▶ [Problem details]: Lines holding the string "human" are the ones to copy from this listing.

Data to process below:

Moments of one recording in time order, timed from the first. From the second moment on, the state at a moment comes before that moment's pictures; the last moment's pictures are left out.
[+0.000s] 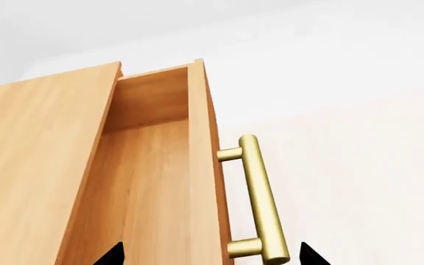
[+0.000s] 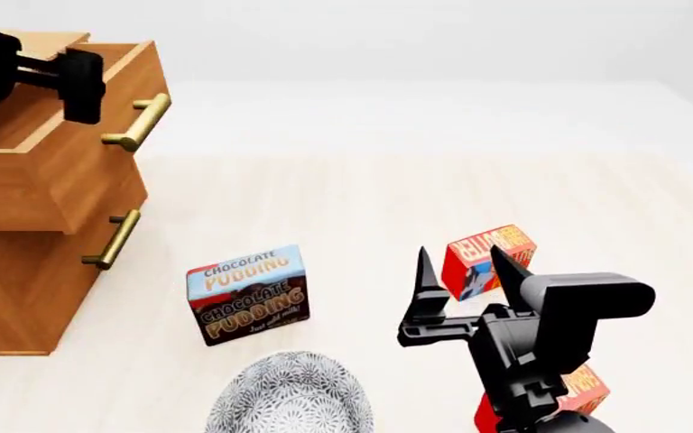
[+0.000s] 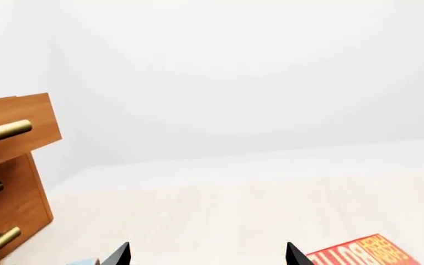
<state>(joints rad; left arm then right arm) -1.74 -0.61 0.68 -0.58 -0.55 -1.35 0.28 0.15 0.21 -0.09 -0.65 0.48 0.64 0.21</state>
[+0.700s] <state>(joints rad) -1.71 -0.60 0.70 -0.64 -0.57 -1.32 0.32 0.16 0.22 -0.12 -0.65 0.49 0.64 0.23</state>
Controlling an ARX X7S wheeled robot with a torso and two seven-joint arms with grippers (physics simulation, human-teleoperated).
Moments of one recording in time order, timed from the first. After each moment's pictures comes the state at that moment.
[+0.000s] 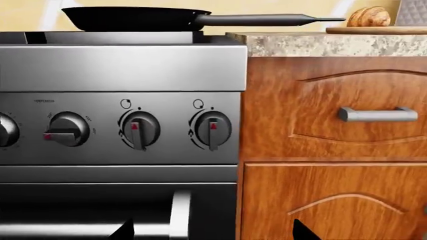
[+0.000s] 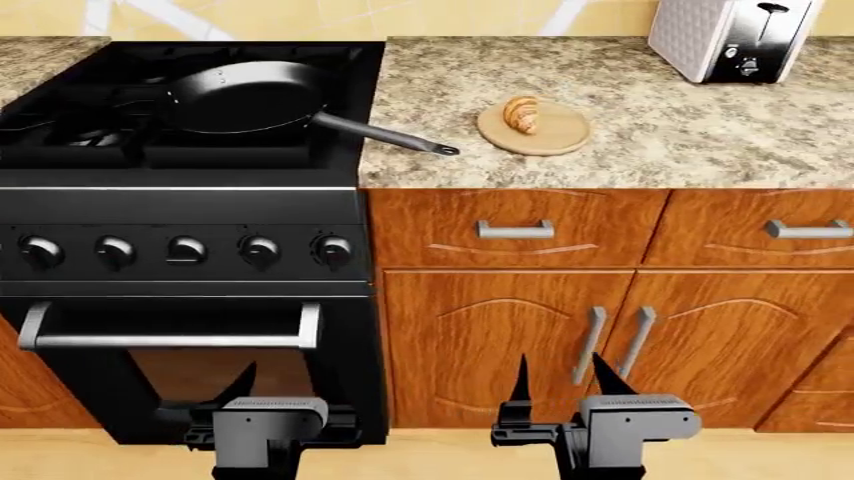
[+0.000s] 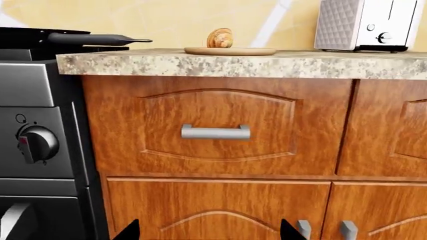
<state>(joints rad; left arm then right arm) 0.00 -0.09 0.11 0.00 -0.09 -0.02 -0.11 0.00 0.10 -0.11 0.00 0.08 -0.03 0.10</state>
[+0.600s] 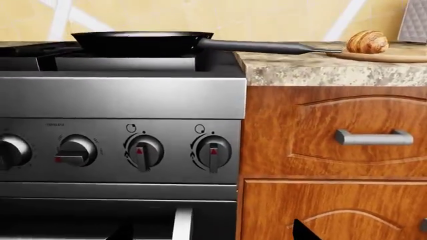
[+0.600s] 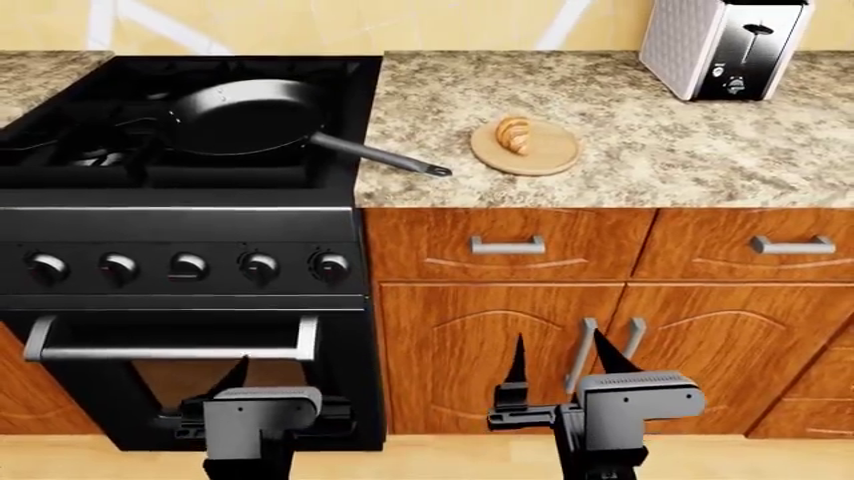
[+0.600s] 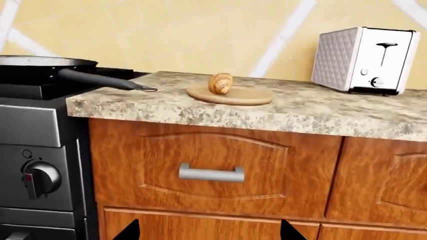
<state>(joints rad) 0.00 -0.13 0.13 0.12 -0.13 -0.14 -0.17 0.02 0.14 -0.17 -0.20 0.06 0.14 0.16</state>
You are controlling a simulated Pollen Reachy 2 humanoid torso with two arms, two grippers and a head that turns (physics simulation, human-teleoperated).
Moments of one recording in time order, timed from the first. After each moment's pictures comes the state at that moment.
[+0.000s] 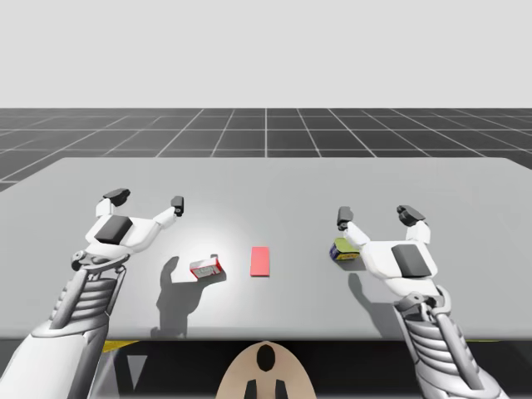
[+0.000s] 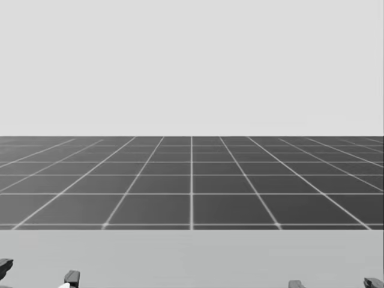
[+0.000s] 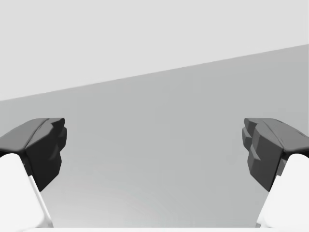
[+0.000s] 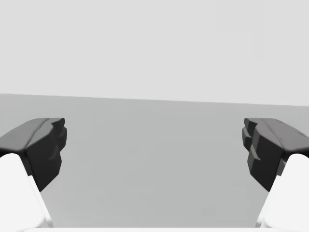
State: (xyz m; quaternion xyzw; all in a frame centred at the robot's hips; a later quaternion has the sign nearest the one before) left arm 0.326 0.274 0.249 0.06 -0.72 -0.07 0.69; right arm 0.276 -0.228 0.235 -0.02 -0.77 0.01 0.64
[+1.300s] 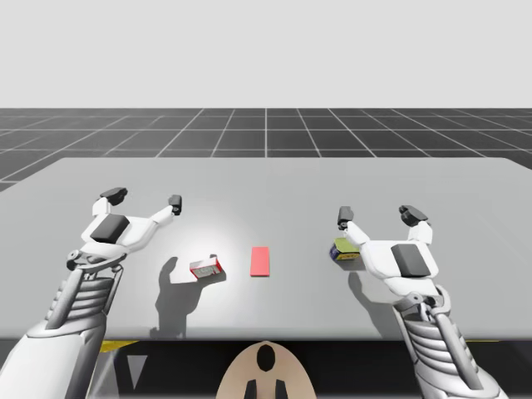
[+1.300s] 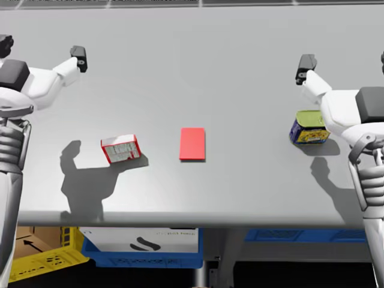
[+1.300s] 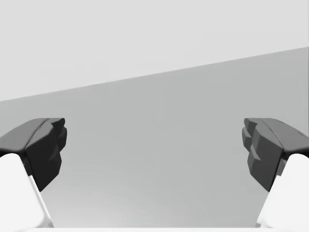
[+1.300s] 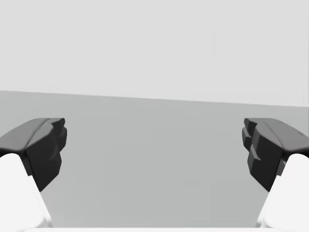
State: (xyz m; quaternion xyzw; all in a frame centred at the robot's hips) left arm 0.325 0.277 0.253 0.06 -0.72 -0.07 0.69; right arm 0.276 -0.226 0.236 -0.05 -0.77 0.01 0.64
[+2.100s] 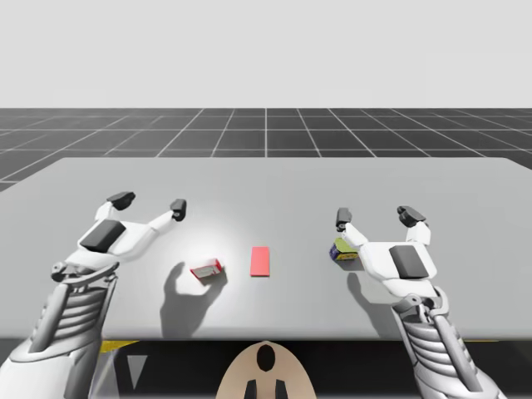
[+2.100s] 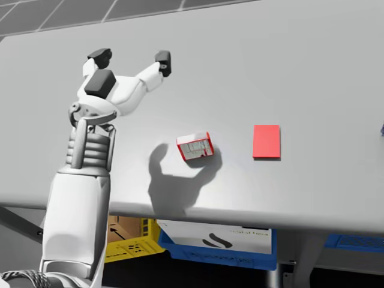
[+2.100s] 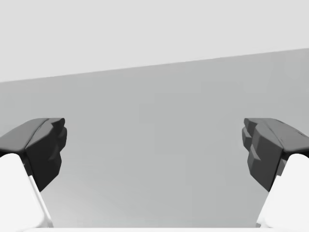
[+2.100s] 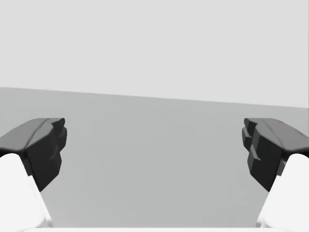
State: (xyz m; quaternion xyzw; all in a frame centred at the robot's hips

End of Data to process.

▶ [Your response]:
Controlling an ARX X7S wheeled robot with a torso and two seven-joint arms with grippers (physics simulation, human-teleoperated).
You are controlling a simulated Pollen Reachy 2 humanoid torso with two arms, two grippers and a head that turns (physics simulation, human-teleoperated).

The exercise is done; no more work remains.